--- Available data ---
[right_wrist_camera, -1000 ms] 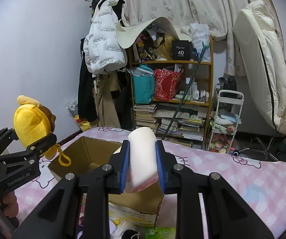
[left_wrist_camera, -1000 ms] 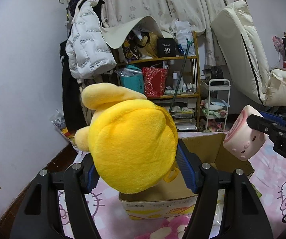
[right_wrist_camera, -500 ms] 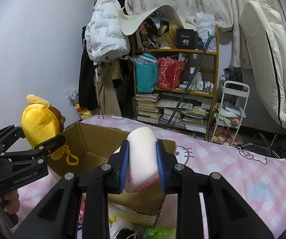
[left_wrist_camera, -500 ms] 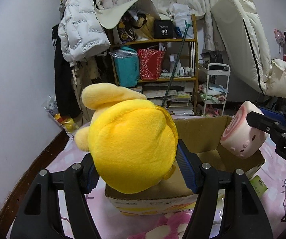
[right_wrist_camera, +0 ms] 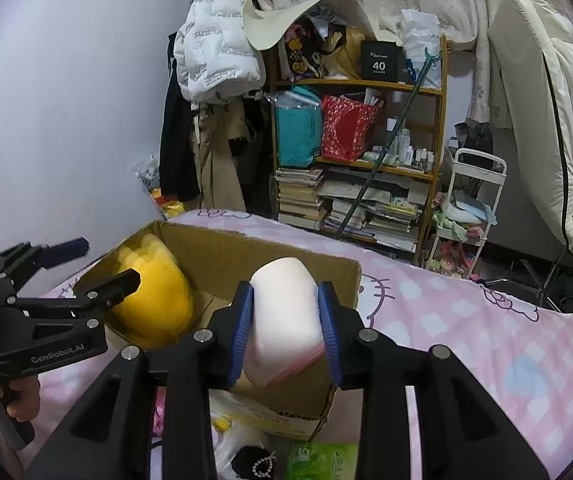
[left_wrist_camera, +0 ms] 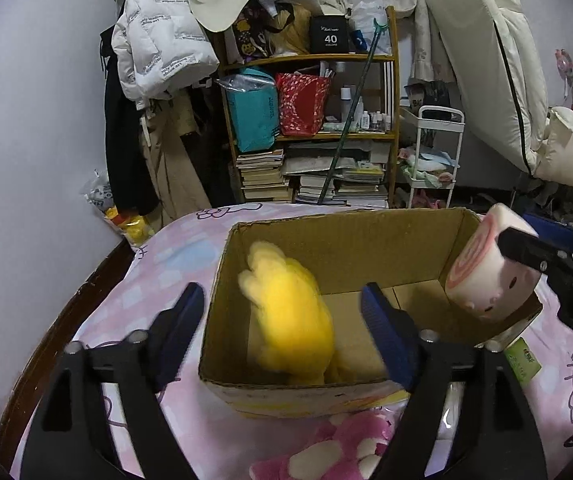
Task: Organize soft objects
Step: 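Open both tools over the box, dropping both plushes inside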
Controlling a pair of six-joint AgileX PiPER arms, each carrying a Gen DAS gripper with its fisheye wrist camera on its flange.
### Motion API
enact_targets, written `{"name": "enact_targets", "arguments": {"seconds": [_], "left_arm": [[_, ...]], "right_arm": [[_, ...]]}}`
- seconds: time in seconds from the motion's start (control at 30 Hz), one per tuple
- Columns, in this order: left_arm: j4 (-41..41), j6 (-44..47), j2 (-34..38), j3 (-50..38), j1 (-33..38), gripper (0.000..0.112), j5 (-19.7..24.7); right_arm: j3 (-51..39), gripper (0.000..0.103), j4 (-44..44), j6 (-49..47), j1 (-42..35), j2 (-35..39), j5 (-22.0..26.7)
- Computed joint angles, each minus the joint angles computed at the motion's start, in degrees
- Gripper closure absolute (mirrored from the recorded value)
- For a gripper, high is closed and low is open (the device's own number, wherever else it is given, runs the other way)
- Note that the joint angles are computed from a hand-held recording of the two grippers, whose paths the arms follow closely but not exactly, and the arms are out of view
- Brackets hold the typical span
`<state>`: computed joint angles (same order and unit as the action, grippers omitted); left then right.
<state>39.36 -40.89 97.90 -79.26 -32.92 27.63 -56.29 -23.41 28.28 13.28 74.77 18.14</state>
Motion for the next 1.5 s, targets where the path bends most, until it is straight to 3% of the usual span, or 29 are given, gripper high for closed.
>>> {"name": "enact_targets", "arguments": {"seconds": [0.1, 0.23, 0.37, 0.43, 0.67, 0.77, 0.8, 0.97, 1.17, 1.37, 1.5], "left_arm": [[0.6, -0.7, -0.7, 0.5, 0.0, 0.028, 0.2], [-0.4, 0.2, -1.4, 0.6, 0.0, 0.028, 1.4], [1.7, -2.1, -2.8, 1.4, -0.7, 0.016, 3.3], [2.3, -2.8, -3.9, 2.2, -1.0, 0.016, 3.8], [0.5, -1.3, -9.1, 5.6, -1.9, 0.013, 6.0], [-4.8, 3.4, -11.6, 5.9, -2.0, 0.013, 7.6], [-5.1, 3.7, -12.5, 6.4, -2.3, 0.012, 7.8], [2.2, -1.2, -17.1, 9.2, -6.9, 0.011, 12.6], [3.9, -2.4, -20.0, 11.1, -10.0, 0.01, 17.2], [2.2, -1.6, -21.2, 12.9, -10.2, 0.01, 18.9], [1.3, -0.1, -20.7, 13.8, -8.9, 0.01, 17.1]], "right_arm": [[0.0, 0.064, 2.8, -2.5, -0.3, -0.3, 0.0], [0.8, 0.047, 2.0, -1.4, -0.2, -1.9, 0.1], [1.3, 0.046, 5.0, -3.5, -0.5, -3.5, 1.5], [1.7, 0.031, 6.1, -3.8, -0.5, -4.2, 2.5], [3.0, 0.012, 1.9, 0.8, 1.7, -7.9, 6.7], [4.4, 0.008, -7.5, 9.7, 4.9, -11.5, 8.1], [4.4, 0.0, -8.3, 10.2, 5.6, -12.4, 8.7], [4.2, 0.0, -14.0, 15.4, 10.5, -16.1, 12.7], [4.7, 0.0, -14.8, 16.8, 13.8, -18.2, 17.1], [6.8, 0.0, -14.1, 17.6, 14.8, -19.9, 19.3], [7.5, 0.0, -11.4, 15.5, 12.7, -19.6, 18.4]]}}
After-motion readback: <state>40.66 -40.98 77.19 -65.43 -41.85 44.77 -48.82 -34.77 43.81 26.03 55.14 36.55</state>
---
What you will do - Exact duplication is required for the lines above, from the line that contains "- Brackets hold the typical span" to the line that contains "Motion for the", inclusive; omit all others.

Answer for this exercise -
- Brackets hold the typical span
`<state>`: computed joint angles (same order and unit as the action, grippers omitted); left then right.
<state>39.36 -40.89 97.90 -79.26 -32.92 27.63 -56.29 -23.41 28.28 13.28 74.77 18.14</state>
Motion for the next 1.5 s, targets where the path bends most, until it is straight to 3% of the usual span, or 29 are given, gripper high for closed.

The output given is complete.